殷裔沒有否認,那便是預設了,平樂心裡苦澀難當。還是強迫自己開口。
“好歹算是相識一場,我們就算當不成夫妻,也總不至於成為死敵吧。殷裔,我曾說過誓不為妾,而你當時也認同。即如此,你留下我做甚?我還有什麼用處值得你殷氏嫡子榨取嗎?”平樂這話說的隱隱帶了火氣的。
雖然入殷氏並不是這個初衷,她是想極力撮合殷裔與周芙的,她想著,左右他們沒有緣份,總不能讓他一生不娶吧,早晚是要娶妻的,早晚是要與旁的女郎生下嫡子的,那個人自然也可以是周芙。至少周芙身份夠尊貴,而殷氏也確實需要周氏這樣的助力,所以雖然在旁人眼中是件蠢事,可她還是為此進了殷氏。
可事與願違。周芙對她表現出很大的敵意。
而她也沒大方到天天用自己的熱臉去貼周芙那張冰臉,事情便僵在這裡。好在這時殷延之出面,殷氏諸人都對祠堂內幕很好奇,於是她順手推舟。本以為水到渠成之事,最終卻被殷裔打破。
明明他該是個君子的。為何卻變成這般模樣。
難道沒了七情六慾,人便真的淪為怪物了嗎?
“你有什麼值得我榨取的?你暫且留在殷氏,在我搞清楚祠堂中那間白屋子裡到底是什麼東西才算是真正的真相大白,到時自會依約放你離去。怎麼?擔心安兒?不必擔心,他好歹是我的孩兒,就算我現在沒心,也不至於拿他如何,你既然放心周九,那便讓安兒繼續留在周氏吧。”殷裔說完,似乎覺得自己的話太多了,擰了擰眉頭,隨後轉身離去。
屋子因為少了一個人,瞬間變得十分冷清。平樂不用試也知道院子的門定是鎖上的。而她,被拘禁了。即知是殷裔,平樂的心緩緩放下,雖然他現在對她無情,或者說他現在對誰都是無情的,可她似乎心中篤定,他至少不會傷她性命,同時他說暫時不會尋安兒。
在這亂世,能這般暫時安寧亦是珍貴的。
只是,事情遠沒有平樂想的那般簡單,她以為自己暫時聽令留在殷裔,待時間一久,殷裔覺得無趣了,她自是可以脫身,到那時接上安兒,再尋個戰火少的地界,便可以過真正安寧的日子了。事情到這一步,殷裔若再不放過安兒,實在是太不近人情了。

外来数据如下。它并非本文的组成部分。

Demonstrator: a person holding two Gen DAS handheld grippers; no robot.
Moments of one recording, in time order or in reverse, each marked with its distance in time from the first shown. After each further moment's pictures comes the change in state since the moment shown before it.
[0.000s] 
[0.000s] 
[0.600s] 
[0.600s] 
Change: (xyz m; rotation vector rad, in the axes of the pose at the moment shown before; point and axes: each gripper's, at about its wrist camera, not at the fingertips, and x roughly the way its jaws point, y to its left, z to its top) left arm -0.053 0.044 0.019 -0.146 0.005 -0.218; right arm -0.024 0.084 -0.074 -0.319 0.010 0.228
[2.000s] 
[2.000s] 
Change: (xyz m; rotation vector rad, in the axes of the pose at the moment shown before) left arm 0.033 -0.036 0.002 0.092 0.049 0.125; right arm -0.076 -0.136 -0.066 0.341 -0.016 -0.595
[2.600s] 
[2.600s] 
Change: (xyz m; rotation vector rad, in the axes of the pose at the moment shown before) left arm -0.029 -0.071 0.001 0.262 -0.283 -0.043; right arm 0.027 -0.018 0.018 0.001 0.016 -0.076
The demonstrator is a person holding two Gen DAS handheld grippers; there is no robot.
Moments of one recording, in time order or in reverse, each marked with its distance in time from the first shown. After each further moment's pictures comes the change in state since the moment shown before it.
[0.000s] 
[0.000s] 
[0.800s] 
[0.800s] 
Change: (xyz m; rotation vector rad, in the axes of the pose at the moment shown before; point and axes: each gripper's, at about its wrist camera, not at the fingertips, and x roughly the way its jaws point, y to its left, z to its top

只是,殷裔留下她,難道真的只是因為要搞清楚那間白屋子裡是什麼東西嗎?
饒是平樂是個聰慧的,也無法知道此時殷裔腦中都在想什麼。
被‘拘禁’的當夜,平樂早己睡下,突然間,房門被撞開,平樂一驚,抱被而起,藉著屋中僅有的燭光看到進來的竟然是殷裔,一身墨衣的殷裔,他看著平樂,隨後一步步,有些踉蹌著向她走來,隨著他的走近,平樂聞到熏天的酒氣。
他喝酒了,而且喝醉了?
平樂從未看過殷裔的醉態,雖然時下很多郎君以遍嘗美酒,遍賞美人為憑生所好,可殷裔不是他們,他不會放縱自己,即便應酬時飲酒難勉,他也從不會讓自己喝醉,可此時,他卻是醉的,因為他看她的目光,竟然讓平樂覺得心悸。
這是怎樣的目光啊?
淡淡的,不知是否是醉意的關係,似乎含著朦朧的水光。他一步步走向她,而平樂的身子卻彷彿被定住,瞬間失去了一切行動的力量。
便這麼眼看著他一步步走來,最終雙腿一軟,撲倒在榻上,而平樂,則被壓在他身下。
“郎君。”平樂試探著喚著。
殷裔擺擺手,似乎不勝煩擾,嘴裡嘟囔著好睏,要睡……片刻,他便保持那姿勢酣然睡去。濃重的酒氣燻得平樂亦有些醉熏熏,她用力推著身上的殷裔,費了九牛二虎之力,終於將殷裔推到一旁,殷裔順勢一滾,竟然佔了她半張榻,繼續睡著。
平樂蜷成一團,便那麼怔怔看著酣睡的殷裔。
有時,她搞不清楚自己對他到底還抱著什麼心思?歡喜他,恨他,在意他,淡忘他,太多的情緒直叫平樂覺得筋疲力盡。可見他便這麼醉倒在她的榻上,她卻心軟了。
人活兩世,總有些彌足珍貴的,上一世她活的懵懂,這一世,卻活的很清醒。她在意的東西其實很少,本質上說,她也是個冷情的人。